On April 25th in 1972 Hans Werner Grosse, an aviation hero of mine set a new world record for distance flight in a glider. From Lubeck in the north of Germany to Biarritz in the south of France a distance of 1,461KM or over 900 miles. This from a tow to 2,700 feet to start. All the rest was playing the atmosphere and gravity against each other. The record wasn't broken until thirty years later and that was by a three turn point flight in a glider with half again as much performance as the Schleicher ASW-12 Grosse flew. As a straight line distance Grosse's record has not been broken to this day. Hans passed away just a little earlier this year. I wish I could have met him.
The flight:

The pilot:

The aircraft (the ship in the picture is the one owned by Wally Scott of the USA that he flew to the previous record distance of 730 miles):

See the chute hanging off the tail?
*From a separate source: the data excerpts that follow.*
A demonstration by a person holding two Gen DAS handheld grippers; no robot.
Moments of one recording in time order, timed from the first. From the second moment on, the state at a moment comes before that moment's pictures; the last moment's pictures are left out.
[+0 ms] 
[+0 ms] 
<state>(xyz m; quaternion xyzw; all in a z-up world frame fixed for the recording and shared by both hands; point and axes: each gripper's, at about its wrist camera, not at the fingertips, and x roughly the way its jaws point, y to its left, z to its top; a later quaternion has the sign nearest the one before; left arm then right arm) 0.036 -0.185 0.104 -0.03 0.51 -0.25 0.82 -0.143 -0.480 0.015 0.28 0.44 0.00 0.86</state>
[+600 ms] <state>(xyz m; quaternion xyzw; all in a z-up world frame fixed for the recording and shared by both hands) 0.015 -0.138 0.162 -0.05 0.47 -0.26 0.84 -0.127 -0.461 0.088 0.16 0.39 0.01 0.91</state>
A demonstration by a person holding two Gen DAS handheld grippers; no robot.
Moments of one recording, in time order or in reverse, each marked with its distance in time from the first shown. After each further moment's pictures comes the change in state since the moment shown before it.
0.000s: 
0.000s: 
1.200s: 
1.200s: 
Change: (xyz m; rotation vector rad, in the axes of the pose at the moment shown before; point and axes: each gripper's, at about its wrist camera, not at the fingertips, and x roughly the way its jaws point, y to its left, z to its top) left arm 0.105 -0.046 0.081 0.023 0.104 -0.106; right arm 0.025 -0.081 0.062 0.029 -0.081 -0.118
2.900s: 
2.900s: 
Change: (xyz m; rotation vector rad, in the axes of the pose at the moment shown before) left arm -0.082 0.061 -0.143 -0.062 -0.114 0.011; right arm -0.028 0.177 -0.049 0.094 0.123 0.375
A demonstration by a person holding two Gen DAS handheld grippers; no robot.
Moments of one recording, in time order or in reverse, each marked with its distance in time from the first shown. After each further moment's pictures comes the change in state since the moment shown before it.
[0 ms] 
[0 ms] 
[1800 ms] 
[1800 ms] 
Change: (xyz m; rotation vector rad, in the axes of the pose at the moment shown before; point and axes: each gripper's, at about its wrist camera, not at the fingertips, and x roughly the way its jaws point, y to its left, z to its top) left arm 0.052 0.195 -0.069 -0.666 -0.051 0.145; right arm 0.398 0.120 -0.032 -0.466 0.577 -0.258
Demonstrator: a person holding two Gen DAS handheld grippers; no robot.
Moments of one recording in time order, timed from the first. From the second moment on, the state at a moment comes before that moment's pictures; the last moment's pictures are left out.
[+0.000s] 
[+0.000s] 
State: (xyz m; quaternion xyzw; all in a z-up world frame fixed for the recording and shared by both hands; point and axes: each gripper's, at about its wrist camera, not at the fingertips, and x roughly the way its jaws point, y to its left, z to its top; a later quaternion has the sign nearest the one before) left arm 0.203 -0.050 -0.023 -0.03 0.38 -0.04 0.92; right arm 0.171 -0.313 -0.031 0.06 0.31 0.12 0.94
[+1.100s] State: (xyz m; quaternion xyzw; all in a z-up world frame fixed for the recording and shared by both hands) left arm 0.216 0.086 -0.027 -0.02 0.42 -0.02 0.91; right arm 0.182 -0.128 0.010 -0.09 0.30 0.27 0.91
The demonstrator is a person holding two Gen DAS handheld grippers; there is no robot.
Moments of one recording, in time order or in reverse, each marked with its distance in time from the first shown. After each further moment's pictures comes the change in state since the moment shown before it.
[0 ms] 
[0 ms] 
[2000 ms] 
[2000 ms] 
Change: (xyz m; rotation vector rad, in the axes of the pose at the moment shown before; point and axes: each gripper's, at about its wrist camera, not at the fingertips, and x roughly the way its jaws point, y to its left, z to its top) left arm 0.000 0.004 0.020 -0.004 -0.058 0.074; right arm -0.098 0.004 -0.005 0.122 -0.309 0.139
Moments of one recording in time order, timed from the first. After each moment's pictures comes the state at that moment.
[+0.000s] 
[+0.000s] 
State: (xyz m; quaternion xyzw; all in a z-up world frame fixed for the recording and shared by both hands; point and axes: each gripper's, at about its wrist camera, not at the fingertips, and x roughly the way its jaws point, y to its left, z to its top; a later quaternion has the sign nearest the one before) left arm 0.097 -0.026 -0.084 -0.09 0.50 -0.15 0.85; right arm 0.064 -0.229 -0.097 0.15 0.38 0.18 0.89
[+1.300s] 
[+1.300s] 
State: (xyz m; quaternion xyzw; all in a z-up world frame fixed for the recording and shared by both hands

That was the only device the glider had for approach control. The flaps reflex up two notches for high speed flight and down one for low speed - they provide no significant drag that would help get this 42-44:1 glider into a field. There were no airbrakes as the designer Gerhard Waibel designed this aircraft for world breaking performance and he had trouble with integrating effective airbrakes into fiberglass gliders with long thin wings on the D-36 Circe university glider project when he was on that team. When you go to land an ASW-12 you pull the lever to deploy the chute. Usually it deploys and you make a nice steep approach and land. If you misjudged conditions and start to undershoot all you can do is jettison it, no second chances. If it doesn't deploy (and that happened from time to time) you have to rely on the old forward slip to get it down on the ground. That's one thing in a slab sided, draggy J-3 Cub but quite a bit more challenging in something that converts 1,000 feet of altitude to over seven miles of distance and has a 60 foot wingspan!